» MATERIAL FOR THIS TASK:
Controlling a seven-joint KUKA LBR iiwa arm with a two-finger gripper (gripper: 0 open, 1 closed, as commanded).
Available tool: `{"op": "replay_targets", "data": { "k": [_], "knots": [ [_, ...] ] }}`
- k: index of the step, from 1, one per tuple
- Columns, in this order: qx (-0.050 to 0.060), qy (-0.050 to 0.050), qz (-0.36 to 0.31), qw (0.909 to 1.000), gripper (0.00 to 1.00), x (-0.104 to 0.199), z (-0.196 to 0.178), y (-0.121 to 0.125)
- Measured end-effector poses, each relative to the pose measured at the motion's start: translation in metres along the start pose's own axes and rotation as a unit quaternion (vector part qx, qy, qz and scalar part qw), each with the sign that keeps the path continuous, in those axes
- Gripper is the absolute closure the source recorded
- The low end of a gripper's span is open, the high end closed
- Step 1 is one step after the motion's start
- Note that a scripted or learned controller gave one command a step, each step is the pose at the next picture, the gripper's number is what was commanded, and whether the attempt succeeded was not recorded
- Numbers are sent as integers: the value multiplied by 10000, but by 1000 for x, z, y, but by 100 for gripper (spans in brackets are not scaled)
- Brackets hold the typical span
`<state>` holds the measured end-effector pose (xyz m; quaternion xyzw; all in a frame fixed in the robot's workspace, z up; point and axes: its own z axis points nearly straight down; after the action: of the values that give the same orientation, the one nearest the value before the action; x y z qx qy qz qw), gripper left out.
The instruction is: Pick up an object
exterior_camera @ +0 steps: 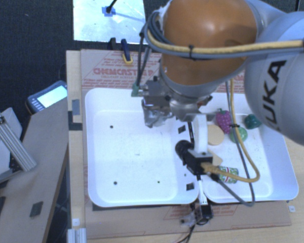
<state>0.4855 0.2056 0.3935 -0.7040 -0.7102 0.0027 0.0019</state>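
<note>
Two white bins are set side by side on a cardboard sheet (116, 70) laid over the counter (50, 135). The left bin (126, 156) is bare inside; in the right bin (278, 171) small toys are gathered, among them a purple grape bunch (223, 120) and a green piece (252, 121). Dark cloth (25, 29) is hung behind. The jaws (154, 116) are seen above the left bin's far right part; their state cannot be told.

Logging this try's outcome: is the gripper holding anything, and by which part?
Cannot tell: the gripper hangs over the left bin, its tips hidden.
</note>
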Motion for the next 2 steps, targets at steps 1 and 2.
{"op": "replay_targets", "data": {
  "k": [1,2],
  "knots": [
    [-50,16,28,10000,100,-3,-16,2],
    [-21,-6,69,10000,100,-67,33,1]
  ]
}}
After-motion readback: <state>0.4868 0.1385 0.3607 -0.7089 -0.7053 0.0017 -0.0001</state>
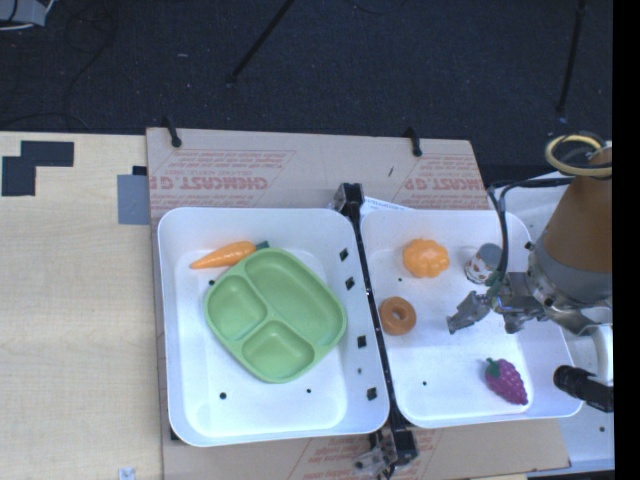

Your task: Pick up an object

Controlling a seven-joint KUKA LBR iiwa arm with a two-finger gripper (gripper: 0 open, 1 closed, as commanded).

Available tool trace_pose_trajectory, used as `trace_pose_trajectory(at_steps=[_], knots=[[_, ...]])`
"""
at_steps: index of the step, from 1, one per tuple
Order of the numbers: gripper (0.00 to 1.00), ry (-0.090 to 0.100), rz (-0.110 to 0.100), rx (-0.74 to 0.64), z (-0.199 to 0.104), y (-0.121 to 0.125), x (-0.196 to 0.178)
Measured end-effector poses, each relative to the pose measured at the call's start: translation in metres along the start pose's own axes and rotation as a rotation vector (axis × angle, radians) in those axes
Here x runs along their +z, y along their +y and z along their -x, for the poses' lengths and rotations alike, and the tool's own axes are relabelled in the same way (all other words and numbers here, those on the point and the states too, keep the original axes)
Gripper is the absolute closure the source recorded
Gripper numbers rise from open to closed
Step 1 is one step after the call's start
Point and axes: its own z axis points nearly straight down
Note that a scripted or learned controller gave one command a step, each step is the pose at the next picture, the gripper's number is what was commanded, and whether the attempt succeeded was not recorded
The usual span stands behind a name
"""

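Looking first at what we could pick, we see three loose candidates in the right bin: an orange lumpy fruit toward its upper middle, a brown doughnut near its left wall, and a bunch of purple grapes in its lower right corner. A small round pale object sits right of the fruit; we cannot tell what it is.

The gripper hangs over the middle of this bin, between the doughnut and the grapes, pointing toward the left of the frame. Nothing lies between its fingers, and they look slightly apart, though the dark metal blurs together and we hold that loosely.

From here we judge the main risk to be a close on bare bin floor, since no object sits directly under the tips. Coming down toward the doughnut could also nudge it against the divider, where the fingers would have little room to straddle it. The grapes, knobbly and tucked in a corner, might slip out.

The left bin holds a green divided plate, tilted diagonally, with an orange carrot just beside its upper left edge.
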Motion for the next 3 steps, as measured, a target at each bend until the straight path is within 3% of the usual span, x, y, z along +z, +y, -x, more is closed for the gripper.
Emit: trace_pose_trajectory(at_steps=[1,3], knots=[[0.00,-0.002,0.010,-0.002,0.000,0.002,-0.005],[0.00,0.000,0.007,-0.001,-0.005,0.014,0.095]])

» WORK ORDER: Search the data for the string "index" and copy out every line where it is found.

» PROBLEM SOLUTION:
- k: index of the step, from 1, one per tuple
at_steps: index of the step, from 1, one per tuple

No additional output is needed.